The iTraxx Europe Main Investment Grade Index started the year at 45 and ended it at 87, the iTraxx index of crossover credits (investment grade to sub-investment grade) has widened from 233 to 352 and there has been precious little stability so far this year. December was one of the quietest on record for investment grade issuance.

Big issue

The primary market has had an active start to 2019 but only with issuance from sovereigns, supranationals and agencies (who usually have a busy start to the year) or higher-grade issuers.

Unlike most of 2018, when just about any issuer could come to market and easily raise funding at terms advantageous to them rather than the investor, these have needed to offer generous new issue premiums.

The high yield market closed in December with not a single new issue printing. The leveraged loan market, one of the hottest parts of credit markets earlier in 2018, followed the usual course of reducing yields, covenants and credit quality until the market balked, it too effectively closed for new issuance.

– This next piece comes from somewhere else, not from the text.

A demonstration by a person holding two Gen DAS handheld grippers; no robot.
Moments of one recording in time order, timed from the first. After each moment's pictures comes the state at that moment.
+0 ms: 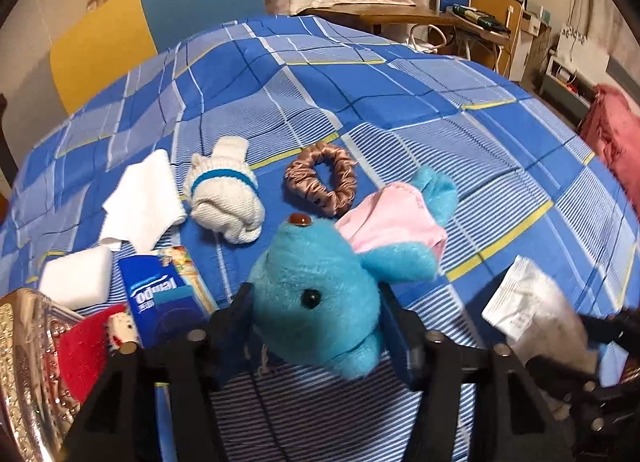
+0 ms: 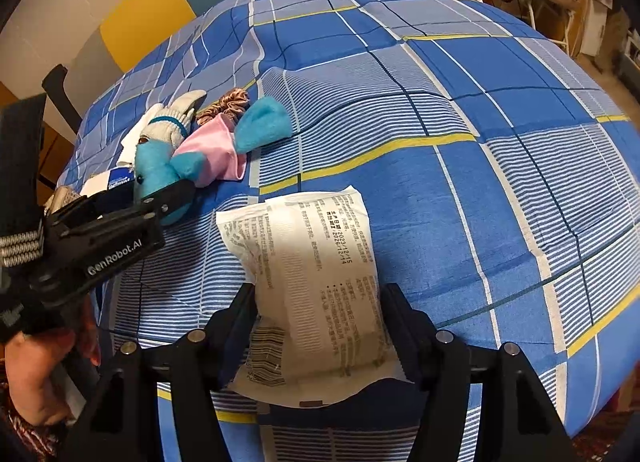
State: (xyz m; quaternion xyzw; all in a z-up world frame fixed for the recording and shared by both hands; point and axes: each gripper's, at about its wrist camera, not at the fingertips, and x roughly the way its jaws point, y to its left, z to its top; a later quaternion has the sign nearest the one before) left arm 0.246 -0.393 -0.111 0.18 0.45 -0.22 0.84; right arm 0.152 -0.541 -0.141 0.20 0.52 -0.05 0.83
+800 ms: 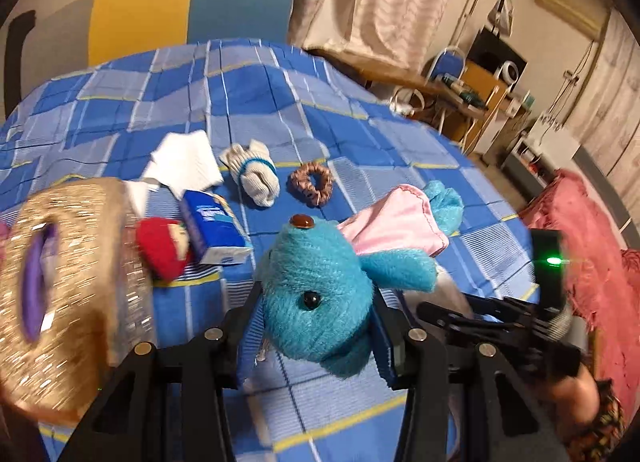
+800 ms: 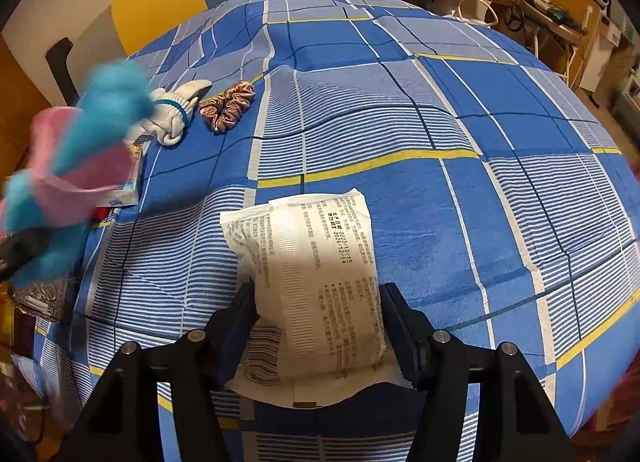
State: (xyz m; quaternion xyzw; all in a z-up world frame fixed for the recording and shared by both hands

These loans had been in demand as retail investors indiscriminately searched for yield packaged up as collateralised loan obligations (CLO), a record $127bn issued in 2018, but CLO issuance has shrunk rapidly and suffered significant price declines since.

As the complacency around credit risk vanished, many factors combined to inject volatility into credit sectors, and specific stories have started to emerge.

Ten years ago, GE was one of the small, select number of AAA-rated corporates. It has now just been downgraded further to BBB+, signifying a dramatic fall from grace.

GE Capital UK Funding has £4bn in sterling liabilities and even its sub-two-year issues are nearly 4% over equivalent gilts. This time last year that spread was around 0.6%.

The once mighty Pacific Gas & Electric Co, hit hard by potential wildfire liability claims, now trades as junk and looks likely to file for Chapter 11 bankruptcy protection. While it has no euro or sterling-denominated bonds, it has $21bn outstanding in dollar debt issues.

Fall from grace

The trend of lower-grade issuance has led to an overall degradation of the quality of the stock of credit risk, and, as ever, the weakest credits have been hardest hit as a result of volatility.

A recent study from Moody’s analysed the quality of outstanding liabilities across the credit spectrum and concluded that such an “unprecedented amount of BAA-grade bonds menaces the credit outlook”.

From a dollar perspective, the amount of BAA-rated corporate bonds is now around $2.83trn, versus $2.62trn of single-A corporates and only $629bn of AA or higher, meaning the US investment grade corporate bond market, from a ratings view, is the riskiest it has been since 1981.